== Segment start ==

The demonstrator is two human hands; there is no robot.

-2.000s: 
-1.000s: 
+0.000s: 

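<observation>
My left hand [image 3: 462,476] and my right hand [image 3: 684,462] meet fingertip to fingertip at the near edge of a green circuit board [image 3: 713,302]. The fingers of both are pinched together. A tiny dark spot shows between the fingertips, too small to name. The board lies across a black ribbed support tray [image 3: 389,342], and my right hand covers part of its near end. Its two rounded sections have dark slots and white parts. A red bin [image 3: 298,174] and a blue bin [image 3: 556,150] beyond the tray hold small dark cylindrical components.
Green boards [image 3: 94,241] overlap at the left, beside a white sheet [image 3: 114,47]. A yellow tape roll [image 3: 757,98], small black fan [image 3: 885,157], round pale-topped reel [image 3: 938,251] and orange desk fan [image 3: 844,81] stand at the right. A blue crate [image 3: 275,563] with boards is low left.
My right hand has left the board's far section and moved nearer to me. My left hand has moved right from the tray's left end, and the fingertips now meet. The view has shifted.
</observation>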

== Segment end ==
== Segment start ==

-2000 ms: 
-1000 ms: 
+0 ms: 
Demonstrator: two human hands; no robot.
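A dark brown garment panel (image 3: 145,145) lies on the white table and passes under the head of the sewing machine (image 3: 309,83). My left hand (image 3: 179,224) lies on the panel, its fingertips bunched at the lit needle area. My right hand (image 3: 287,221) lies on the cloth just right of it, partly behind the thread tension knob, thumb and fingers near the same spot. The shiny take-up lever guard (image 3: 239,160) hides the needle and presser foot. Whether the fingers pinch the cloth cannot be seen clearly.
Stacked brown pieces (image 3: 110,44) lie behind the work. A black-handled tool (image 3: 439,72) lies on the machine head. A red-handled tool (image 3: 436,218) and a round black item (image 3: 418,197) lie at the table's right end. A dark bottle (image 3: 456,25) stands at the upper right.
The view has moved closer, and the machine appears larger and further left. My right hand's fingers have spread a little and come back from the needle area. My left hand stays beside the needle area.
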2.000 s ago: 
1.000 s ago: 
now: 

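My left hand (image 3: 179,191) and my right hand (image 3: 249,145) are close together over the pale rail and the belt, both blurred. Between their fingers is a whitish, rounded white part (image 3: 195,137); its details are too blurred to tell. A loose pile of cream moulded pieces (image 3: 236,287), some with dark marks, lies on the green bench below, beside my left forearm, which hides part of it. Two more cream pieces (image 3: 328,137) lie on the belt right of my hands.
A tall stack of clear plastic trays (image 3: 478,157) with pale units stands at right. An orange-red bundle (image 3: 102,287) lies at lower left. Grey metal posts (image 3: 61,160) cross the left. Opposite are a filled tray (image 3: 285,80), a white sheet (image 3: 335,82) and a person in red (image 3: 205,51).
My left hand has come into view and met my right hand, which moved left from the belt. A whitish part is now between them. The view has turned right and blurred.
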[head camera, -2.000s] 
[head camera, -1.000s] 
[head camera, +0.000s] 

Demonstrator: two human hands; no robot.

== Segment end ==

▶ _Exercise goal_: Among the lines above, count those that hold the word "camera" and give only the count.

▶ _Task solution_: 3